The Four Seasons' version was first released on their June 1963 album The 4 Seasons Sing Ain't That a Shame and 11 Others; it was later released as a single in December 1963. Vee Jay originally released it as the B-side of "Peanuts" in December, but when disc jockeys started to "turn the single over" to play "Stay" on the air, the record company superseded the single with a new one with "Stay" as the A-side and "Goodnight My Love" as the new B-side. It peaked at number 16 on the US Billboard Hot 100 in April 1964. In Canada it reached number 12.

==Jackson Browne version==

A version of the song with revised lyrics is the last track on Jackson Browne's 1977 album Running on Empty. The song, which follows on the heels of Browne's "The Load-Out" begs the audience to stay for an encore and includes an extensive playout. It includes backing contributions from David Lindley and Rosemary Butler. Billboard described this version as "spirited and gospel-like". Cash Box said that it has "effective guitar and keyboard solos and an easy beat" and "pleasing lead vocals", and that "David Lindley draws appreciation from the audience with his teasing falsetto". Record World said that "David Lindley's falsetto vocals and guitar lend an able hand, and the live quality is appealing."

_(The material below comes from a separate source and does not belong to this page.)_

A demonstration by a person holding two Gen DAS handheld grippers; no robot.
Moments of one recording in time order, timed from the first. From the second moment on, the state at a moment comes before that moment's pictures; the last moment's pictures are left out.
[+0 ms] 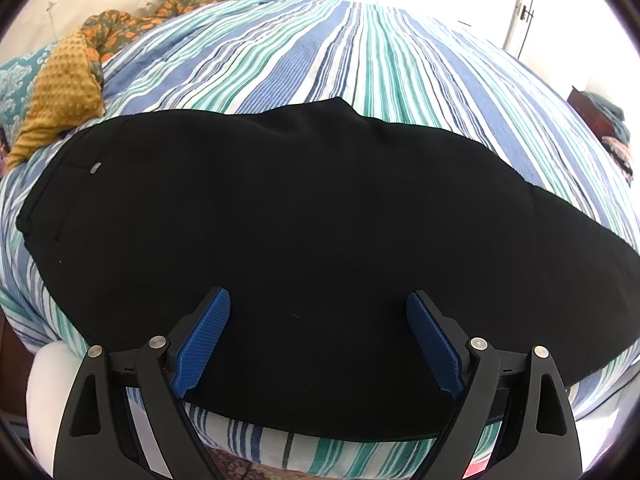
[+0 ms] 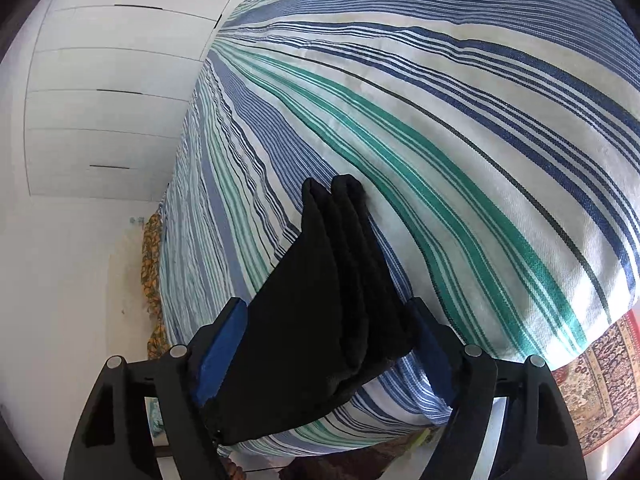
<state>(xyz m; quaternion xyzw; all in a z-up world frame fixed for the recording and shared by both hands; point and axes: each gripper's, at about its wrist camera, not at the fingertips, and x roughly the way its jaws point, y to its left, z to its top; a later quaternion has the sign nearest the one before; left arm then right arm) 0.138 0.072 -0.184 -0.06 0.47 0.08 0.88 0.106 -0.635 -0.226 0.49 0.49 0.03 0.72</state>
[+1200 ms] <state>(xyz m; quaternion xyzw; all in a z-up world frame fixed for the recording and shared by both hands) 0.127 0.099 -0.171 -0.16 0.46 0.04 0.87 0.175 -0.270 -0.148 0.50 0.44 0.37 0.65</state>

Browne, Butler and Lindley each contribute a similar verse in turn in ascending vocal ranges. It was released as a single and reached number 20 in the U.S. as well as number 12 in the UK.

===Charts===

| Chart (1978) | Peak position |
|---|---|
| Australia (Kent Music Report) | 58 |
| Canada RPM Top Singles | 19 |
| New Zealand (RIANZ) | 10 |
| UK Singles (OCC) | 12 |
| US Billboard Hot 100 | 20 |
| US Billboard Adult Contemporary | 47 |
| US Cash Box Top 100 | 22 |

==Other notable versions==
- Bruce Springsteen & the E Street Band recorded a version with Browne, Tom Petty and Rosemary Butler for the No Nukes album in September 1979.
- British reggae fusion pop/dance trio Dreamhouse released a version of "Stay" as their debut single in 1995, which was a minor hit, reaching No. 62 on the UK Singles Chart. In the United States, it was released in 1998 as the lead single from the band's U.S. self-titled album. In a positive review for the June 13, 1998 issue of Billboard magazine, the song was featured in the "New & Noteworthy" section, saying "This wildly appealing working-class UK trio is poised to seriously penetrate the stateside market with an instantly infectious dance rendition of Maurice Williams' pop chestnut... Pop music doesn't get much more obvious than this single, which is destined to become the guilty top 40 pleasure of the summer season."